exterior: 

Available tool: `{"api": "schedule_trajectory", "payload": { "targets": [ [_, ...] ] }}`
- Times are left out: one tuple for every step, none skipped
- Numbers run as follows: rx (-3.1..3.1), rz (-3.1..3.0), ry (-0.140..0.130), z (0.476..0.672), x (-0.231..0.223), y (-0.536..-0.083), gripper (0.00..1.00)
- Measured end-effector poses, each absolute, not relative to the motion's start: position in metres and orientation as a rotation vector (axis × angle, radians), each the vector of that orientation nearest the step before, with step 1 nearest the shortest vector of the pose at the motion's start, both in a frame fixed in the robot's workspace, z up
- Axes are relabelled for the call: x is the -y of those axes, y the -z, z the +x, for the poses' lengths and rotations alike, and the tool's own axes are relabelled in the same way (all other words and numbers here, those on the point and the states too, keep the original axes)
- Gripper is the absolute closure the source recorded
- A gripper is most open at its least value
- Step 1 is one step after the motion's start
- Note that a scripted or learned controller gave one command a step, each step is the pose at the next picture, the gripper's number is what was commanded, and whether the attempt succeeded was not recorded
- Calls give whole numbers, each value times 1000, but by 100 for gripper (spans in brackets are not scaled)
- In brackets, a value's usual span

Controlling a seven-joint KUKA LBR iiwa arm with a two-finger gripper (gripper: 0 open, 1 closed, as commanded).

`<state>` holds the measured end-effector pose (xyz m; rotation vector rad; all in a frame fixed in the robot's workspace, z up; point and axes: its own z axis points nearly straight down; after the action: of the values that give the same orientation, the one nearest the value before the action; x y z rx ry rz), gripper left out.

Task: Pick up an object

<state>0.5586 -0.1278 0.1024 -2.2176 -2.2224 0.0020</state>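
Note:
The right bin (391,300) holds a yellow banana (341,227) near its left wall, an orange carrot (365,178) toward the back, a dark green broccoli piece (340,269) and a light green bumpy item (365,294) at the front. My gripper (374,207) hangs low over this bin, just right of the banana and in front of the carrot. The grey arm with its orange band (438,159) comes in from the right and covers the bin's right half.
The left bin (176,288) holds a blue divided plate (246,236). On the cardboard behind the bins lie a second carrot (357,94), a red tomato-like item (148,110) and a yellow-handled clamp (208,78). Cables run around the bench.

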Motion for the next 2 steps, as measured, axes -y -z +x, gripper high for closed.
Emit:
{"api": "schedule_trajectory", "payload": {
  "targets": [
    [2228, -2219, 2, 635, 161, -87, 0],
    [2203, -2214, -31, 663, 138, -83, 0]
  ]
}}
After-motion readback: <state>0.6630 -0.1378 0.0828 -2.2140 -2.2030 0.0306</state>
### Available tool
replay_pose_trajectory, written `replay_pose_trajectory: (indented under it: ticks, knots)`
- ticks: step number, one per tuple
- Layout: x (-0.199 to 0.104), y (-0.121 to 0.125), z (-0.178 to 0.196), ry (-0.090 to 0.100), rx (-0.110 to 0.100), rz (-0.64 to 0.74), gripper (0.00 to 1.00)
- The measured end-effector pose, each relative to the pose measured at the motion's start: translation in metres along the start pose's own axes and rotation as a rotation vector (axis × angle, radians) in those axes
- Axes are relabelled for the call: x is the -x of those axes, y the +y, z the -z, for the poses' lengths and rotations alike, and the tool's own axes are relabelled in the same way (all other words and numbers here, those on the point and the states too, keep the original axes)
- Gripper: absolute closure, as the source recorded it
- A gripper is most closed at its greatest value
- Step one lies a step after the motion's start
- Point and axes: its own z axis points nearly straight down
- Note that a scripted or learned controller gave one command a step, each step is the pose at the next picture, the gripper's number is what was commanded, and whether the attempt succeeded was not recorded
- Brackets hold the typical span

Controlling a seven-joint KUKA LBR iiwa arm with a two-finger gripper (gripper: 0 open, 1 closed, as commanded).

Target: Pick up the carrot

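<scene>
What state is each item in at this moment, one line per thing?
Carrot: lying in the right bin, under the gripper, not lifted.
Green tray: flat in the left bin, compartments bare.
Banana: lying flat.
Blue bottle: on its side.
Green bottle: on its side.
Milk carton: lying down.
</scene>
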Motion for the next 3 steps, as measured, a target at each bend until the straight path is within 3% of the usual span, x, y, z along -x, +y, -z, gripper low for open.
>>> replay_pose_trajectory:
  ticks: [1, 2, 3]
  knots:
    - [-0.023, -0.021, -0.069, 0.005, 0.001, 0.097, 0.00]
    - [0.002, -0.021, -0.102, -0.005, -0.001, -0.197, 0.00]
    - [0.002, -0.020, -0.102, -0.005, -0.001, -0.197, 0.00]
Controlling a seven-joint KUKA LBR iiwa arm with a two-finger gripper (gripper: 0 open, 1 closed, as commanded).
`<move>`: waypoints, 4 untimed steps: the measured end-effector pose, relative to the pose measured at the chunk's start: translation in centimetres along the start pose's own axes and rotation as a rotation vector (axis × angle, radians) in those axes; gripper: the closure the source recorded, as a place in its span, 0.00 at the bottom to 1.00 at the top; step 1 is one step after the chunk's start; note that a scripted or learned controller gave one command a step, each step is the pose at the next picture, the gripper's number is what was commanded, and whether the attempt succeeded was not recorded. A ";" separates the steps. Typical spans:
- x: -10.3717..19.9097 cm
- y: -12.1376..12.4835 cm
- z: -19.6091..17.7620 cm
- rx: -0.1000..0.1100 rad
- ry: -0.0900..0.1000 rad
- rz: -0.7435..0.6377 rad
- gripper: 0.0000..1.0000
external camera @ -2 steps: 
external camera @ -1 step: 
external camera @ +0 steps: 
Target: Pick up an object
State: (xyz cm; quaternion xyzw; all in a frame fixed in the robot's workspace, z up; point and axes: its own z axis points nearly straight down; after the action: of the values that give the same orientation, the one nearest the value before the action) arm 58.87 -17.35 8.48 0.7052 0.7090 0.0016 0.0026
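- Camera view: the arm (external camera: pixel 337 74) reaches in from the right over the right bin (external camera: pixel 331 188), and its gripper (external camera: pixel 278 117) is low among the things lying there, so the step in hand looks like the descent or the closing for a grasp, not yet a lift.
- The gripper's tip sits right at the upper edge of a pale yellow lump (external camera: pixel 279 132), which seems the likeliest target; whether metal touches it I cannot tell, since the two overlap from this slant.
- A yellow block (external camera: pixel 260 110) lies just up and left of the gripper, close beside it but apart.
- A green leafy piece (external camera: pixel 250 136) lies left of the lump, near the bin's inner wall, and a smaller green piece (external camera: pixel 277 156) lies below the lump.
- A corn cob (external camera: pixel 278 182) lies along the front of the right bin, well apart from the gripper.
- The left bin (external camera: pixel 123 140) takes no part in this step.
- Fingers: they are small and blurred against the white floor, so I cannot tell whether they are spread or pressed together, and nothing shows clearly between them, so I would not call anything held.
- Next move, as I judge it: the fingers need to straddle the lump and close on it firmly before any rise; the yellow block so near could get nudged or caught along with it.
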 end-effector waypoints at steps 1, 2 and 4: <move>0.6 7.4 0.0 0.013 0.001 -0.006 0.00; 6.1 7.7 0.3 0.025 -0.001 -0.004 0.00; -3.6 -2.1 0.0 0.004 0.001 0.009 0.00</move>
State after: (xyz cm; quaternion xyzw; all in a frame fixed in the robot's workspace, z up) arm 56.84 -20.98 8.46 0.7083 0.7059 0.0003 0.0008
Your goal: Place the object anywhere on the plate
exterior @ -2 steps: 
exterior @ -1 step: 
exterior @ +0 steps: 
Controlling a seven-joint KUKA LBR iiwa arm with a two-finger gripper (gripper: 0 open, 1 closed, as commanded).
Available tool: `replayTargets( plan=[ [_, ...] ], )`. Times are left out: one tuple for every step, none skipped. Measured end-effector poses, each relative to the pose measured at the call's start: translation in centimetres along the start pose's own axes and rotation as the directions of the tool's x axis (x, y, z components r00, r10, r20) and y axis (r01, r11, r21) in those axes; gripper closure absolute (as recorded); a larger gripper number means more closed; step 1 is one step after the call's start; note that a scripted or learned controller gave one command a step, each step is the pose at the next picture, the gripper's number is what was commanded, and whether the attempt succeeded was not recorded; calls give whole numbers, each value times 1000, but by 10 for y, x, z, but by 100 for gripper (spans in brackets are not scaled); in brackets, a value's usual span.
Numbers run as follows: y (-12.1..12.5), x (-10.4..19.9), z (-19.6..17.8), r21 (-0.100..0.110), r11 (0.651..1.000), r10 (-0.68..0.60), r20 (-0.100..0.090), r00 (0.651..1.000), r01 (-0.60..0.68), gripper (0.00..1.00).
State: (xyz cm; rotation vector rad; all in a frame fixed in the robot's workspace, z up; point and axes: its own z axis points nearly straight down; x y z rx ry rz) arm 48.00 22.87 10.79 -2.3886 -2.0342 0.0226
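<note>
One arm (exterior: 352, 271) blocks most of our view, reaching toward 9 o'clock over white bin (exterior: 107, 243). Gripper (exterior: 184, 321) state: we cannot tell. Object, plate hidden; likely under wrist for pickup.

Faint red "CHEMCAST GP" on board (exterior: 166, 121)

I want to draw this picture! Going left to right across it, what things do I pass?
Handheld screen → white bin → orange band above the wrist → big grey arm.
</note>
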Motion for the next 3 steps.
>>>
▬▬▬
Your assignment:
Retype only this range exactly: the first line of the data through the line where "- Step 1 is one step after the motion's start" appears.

Response:
exterior: 

Available tool: `{"api": "schedule_trajectory", "payload": { "targets": [ [_, ...] ] }}`
- Times are left out: one tuple for every step, none skipped
- Numbers run as follows: rx (-3.1..3.1), rz (-3.1..3.0), ry (-0.140..0.130), z (0.476..0.672), x (-0.231..0.223), y (-0.536..-0.083), gripper (0.00..1.00)
- Measured end-effector poses, each absolute, not relative to the motion's start: position in metres and orientation as a rotation vector (axis × angle, radians), each the vector of that orientation nearest the step before, with step 1 nearest the shortest vector of the pose at the motion's start, both in a frame fixed in the robot's workspace, z up
- Axes are relabelled for the call: x is the -y of those axes, y the -z, z the +x, for the poses' lengths and rotations alike, and the tool's own axes are relabelled in the same way (all other words and numbers here, those on the point and the states too, keep the original axes)
- Gripper is the absolute closure the source recorded
- A gripper is most open at its least value
- Step 1 is one step after the motion's start

Nothing else is needed to complete this exercise.